Swirling

Lately, I’ve had a lot of free time on my hands.  Both of my jobs have slowedddd  waaaayyyyy dowwwnnn.  As in, I only worked a total of 14 hours this week.  This left too much time to think.  Trust me when I say I didn’t need any more time to do that.  I don’t need to think about the money I’m not making.  I’m barely getting by with two jobs and donating plasma twice a week.  The few people who know how little money I make are in complete shock that I’m doing so well.  I own my home, as much as anyone does, my car is paid for and I have no debt other than my house.  I have one daughter still at home that I share custody of, one week on one week off.  I made $16,000 last year before deductions.  I’m an independent contractor so I have to pay social security and self employment taxes when I file my taxes.  I’m not complaining, I’m quite mystified myself that things are a good as they are.  Good thing I stopped drinking away a couple hundred dollars a month.

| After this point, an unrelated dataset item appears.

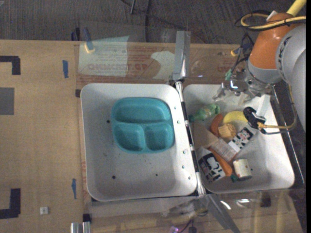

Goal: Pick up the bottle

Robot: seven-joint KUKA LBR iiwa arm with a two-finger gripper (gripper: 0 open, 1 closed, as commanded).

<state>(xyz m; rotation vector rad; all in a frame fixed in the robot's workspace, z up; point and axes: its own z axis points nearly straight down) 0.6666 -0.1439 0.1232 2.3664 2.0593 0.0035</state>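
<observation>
A small green bottle (204, 113) lies on its side in the right bin (279, 166), close to that bin's left wall and far end. My gripper (234, 90) hangs over the far part of the same bin, a short way to the right of the bottle and beyond it. Nothing shows in its grasp. The grey arm with its orange band (268, 47) comes in from the upper right.
Beside the bottle lie a banana (235, 116), an orange piece (217, 122), a tan block (226, 130), two black-and-white cartons (242, 137) (210, 167), a carrot-like stick (222, 160) and a white cylinder (242, 168). The left bin (97, 178) holds a teal divided tray (142, 124).
</observation>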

Both of my jobs are wonderful and one is what I feel I was put here to do.  I work for my family running their business which allows me to choose my hours.  It’s a creative job that I wouldn’t give up for any other and it’s paying the bills but barely. I don’t know how I got off on this tangent other than hopefully I’ll look back at my situation and laugh at the good old days.

Anyway, I don’t normally watch much TV and now I know why.  Every movie seems to have a scene or several revolving around booze.  People either having a great time with friends or hitting the bottle due to sorrow, loneliness or boredom.  Sounds like life, eh?  At 132 days sober, I should be over the “poor me, I can never drink again” feelings, shouldn’t I?

Sometimes it’s a thought that brings on the craving to drink.  I can’t call it a craving, it’s more of an idea.  What I’ve noticed lately is these thoughts can come from a familiar smell or the way the light streams through the window. Last weekend, as the boyfriend and I visited his friend of 30 years (and best drinking buddy besides myself), I saw a gleaming tall boy (25 ounce beer) sitting on a coaster in front of the window with the sun shining on it like a spotlight.  I couldn’t imagine that I was that taken by something so trivial at this stage of the game.  The funny part is that I actually hated beer until the last year when I became less choosy about what my poison would be. Anyway, I felt a pang of regret that I’d never be able to have another beer in the beautiful sunlight.  It was only for a moment but here I am a week later writing about it.

I breezed through the first few months and now it seems harder.  Maybe that’s because I’ve put myself into situations that I had avoided.  I can’t steer clear of life forever just because it makes me feel like I want to drink.

The store is calling my name.  I believe I’ll treat myself to some sparkling water.  That seems to make me feel like I’m not missing so much on a Friday night.